[[ Information provided, beginning ]]

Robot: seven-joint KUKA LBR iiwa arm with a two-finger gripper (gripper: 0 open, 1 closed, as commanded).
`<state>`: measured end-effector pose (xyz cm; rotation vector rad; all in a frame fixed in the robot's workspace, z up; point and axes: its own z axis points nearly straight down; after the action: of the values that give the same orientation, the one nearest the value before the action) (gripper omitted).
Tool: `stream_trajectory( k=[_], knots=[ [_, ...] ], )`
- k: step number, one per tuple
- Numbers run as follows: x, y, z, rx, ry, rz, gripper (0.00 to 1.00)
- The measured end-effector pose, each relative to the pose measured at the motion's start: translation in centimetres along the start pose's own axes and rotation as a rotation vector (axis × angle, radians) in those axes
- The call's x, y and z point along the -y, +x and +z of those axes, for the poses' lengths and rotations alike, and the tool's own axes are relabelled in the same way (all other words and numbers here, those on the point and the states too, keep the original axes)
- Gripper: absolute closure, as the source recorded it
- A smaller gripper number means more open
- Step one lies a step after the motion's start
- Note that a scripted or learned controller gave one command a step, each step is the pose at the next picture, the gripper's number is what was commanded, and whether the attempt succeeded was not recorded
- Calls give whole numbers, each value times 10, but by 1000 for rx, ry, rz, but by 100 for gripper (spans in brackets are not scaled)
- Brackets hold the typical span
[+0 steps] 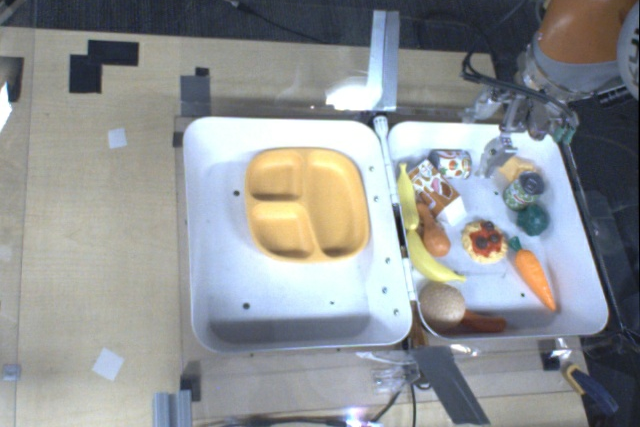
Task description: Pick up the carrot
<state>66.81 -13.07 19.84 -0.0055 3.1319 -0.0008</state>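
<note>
While the carrot [535, 278] lies untouched well beyond the green can [524, 191], the gripper [512, 137] hovers, its opening impossible to tell.

Two shallow white bins are sitting side by side on the bench: the left bin [205, 215] and the right bin [585, 245]. One yellow divided plate [303, 203], with three compartments, is lying in the left bin. The right bin is holding one carrot [535, 277], one banana [420, 235], one small pizza-like round [484, 241], one brown potato-like lump [441, 303], two sausage-like pieces [433, 233] [484, 322], two small printed packets [450, 163] [437, 187], one can [523, 189] and one dark green round item [534, 220]. One gripper [515, 130] is hanging over that bin.
</note>
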Motion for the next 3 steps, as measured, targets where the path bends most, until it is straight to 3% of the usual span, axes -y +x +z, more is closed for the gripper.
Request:
stream_trajectory(
  k=[1,2,3],
  knots=[
    [20,65,99,6,1,-106,0],
    [31,110,104,14,3,35,0],
    [63,157,105,11,5,7,0]
  ],
)
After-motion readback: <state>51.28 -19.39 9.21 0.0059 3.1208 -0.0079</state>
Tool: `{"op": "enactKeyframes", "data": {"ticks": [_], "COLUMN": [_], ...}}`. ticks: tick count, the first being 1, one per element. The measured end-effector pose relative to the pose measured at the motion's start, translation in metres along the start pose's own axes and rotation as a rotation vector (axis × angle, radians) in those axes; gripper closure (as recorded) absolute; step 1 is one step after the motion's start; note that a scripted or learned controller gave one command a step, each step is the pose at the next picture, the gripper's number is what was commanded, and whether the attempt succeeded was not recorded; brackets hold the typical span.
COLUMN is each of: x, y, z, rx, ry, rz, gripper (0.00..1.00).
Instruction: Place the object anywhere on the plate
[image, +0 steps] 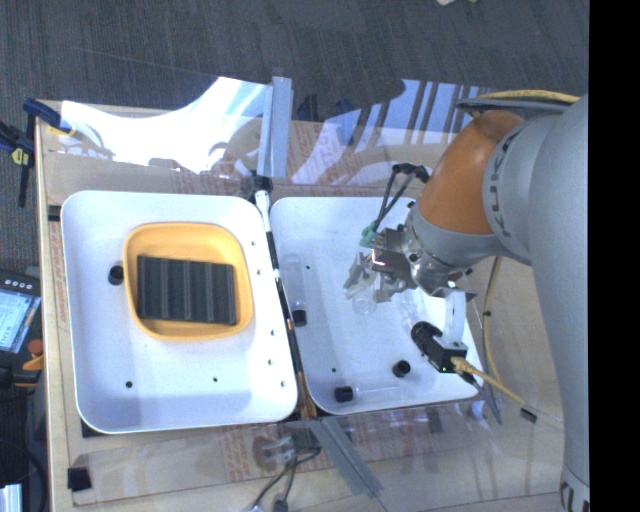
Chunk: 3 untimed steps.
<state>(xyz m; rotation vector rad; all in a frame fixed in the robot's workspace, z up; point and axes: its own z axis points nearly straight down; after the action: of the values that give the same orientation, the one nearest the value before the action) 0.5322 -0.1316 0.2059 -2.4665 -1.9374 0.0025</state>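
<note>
Well, my gripper hangs low over the right bin, and I cannot tell if it is spread or pinching anything. Just under it I see a clear, glassy-looking object, hard to make out. I think it is light and slippery, so I would take it by its middle. The yellow plate sits in the left bin, well apart.

Two bins stand side by side on the bench. In the left bin a plate lies near the middle, and a ridged block rests on it. The gripper hangs over the middle of the right bin, the arm coming from the right.
</note>
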Motion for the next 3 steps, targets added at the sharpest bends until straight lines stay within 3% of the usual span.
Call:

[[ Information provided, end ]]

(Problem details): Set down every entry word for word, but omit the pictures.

(Written answer):
Robot: seven-joint KUKA LBR iiwa arm with a two-finger gripper (gripper: 0 open, 1 closed, as commanded).
`<state>`: measured end-effector pose (xyz cm; rotation vector rad; all in a frame fixed in the robot's workspace, z up; point and axes: its own z axis points nearly straight down; after the action: of the values that give the same orientation, the one nearest the value before the action) (gripper omitted).
Tool: `stream_trajectory( k=[_], knots=[ [_, ...] ], )`
- k: step number, one per tuple
- Numbers run as follows: x, y, z, rx, ry, rz, gripper (0.00 to 1.00)
- The measured end-effector pose, each relative to the pose measured at the motion's start: translation in centimetres along the start pose's own axes and rotation as a rotation vector (axis × angle, radians) in those axes
- The call's x, y and z point along the -y, +x and +z of those axes, for the poses' lengths and rotations alike, and the tool's own axes are relabelled in the same way (all other words and numbers here, those on the point and the states too, keep the original axes)
- Gripper: absolute closure, as the source recorded it
- A smaller gripper number means more open
- Step one lies a step after the motion's start
- Note that a scripted or learned controller gave one command a step, each step is the pose at the next picture, the gripper's number is what was commanded, and whether the attempt succeeded was not recorded
- Calls give whole numbers, each value times 10, but by 1000 for rx, ry, rz, but by 100 for gripper (spans in brackets are not scaled)
- Brackets hold the typical span
[+0 steps] 
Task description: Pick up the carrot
<state>66.81 -13.07 19.84 -0.0055 3.1319 -0.0008</state>
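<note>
While the carrot [535, 278] lies untouched well beyond the green can [524, 191], the gripper [512, 137] hovers, its opening impossible to tell.

Two shallow white bins are sitting side by side on the bench: the left bin [205, 215] and the right bin [585, 245]. One yellow divided plate [303, 203], with three compartments, is lying in the left bin. The right bin is holding one carrot [535, 277], one banana [420, 235], one small pizza-like round [484, 241], one brown potato-like lump [441, 303], two sausage-like pieces [433, 233] [484, 322], two small printed packets [450, 163] [437, 187], one can [523, 189] and one dark green round item [534, 220]. One gripper [515, 130] is hanging over that bin.
</note>
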Motion for the next 3 steps, as measured, targets where the path bends most, until it is straight to 3% of the usual span, axes -y +x +z, more is closed for the gripper.
Request:
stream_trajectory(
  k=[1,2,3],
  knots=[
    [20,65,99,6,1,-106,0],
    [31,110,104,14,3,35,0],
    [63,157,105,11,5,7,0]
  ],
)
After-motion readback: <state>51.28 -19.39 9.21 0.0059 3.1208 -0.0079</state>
Tool: `{"op": "enactKeyframes", "data": {"ticks": [_], "COLUMN": [_], ...}}`. ticks: tick count, the first being 1, one per element. The measured end-effector pose relative to the pose measured at the motion's start, translation in metres along the start pose's own axes and rotation as a rotation vector (axis × angle, radians) in those axes; gripper closure (as recorded) absolute; step 1 is one step after the motion's start; note that a scripted or learned controller gave one command a step, each step is the pose at the next picture, the gripper's number is what was commanded, and whether the attempt succeeded was not recorded; brackets hold the typical span.
COLUMN is each of: x, y, z, rx, ry, rz, gripper (0.00..1.00).
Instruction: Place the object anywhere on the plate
[image, +0 steps] 
Chunk: 3 untimed steps.
<state>(xyz m; rotation vector rad; all in a frame fixed in the robot's workspace, z up; point and axes: its own z axis points nearly straight down; after the action: of the values that give the same orientation, the one nearest the value before the action) 0.5322 -0.1316 0.2059 -2.4665 -1.9374 0.0025</state>
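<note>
Well, my gripper hangs low over the right bin, and I cannot tell if it is spread or pinching anything. Just under it I see a clear, glassy-looking object, hard to make out. I think it is light and slippery, so I would take it by its middle. The yellow plate sits in the left bin, well apart.

Two bins stand side by side on the bench. In the left bin a plate lies near the middle, and a ridged block rests on it. The gripper hangs over the middle of the right bin, the arm coming from the right.
</note>
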Motion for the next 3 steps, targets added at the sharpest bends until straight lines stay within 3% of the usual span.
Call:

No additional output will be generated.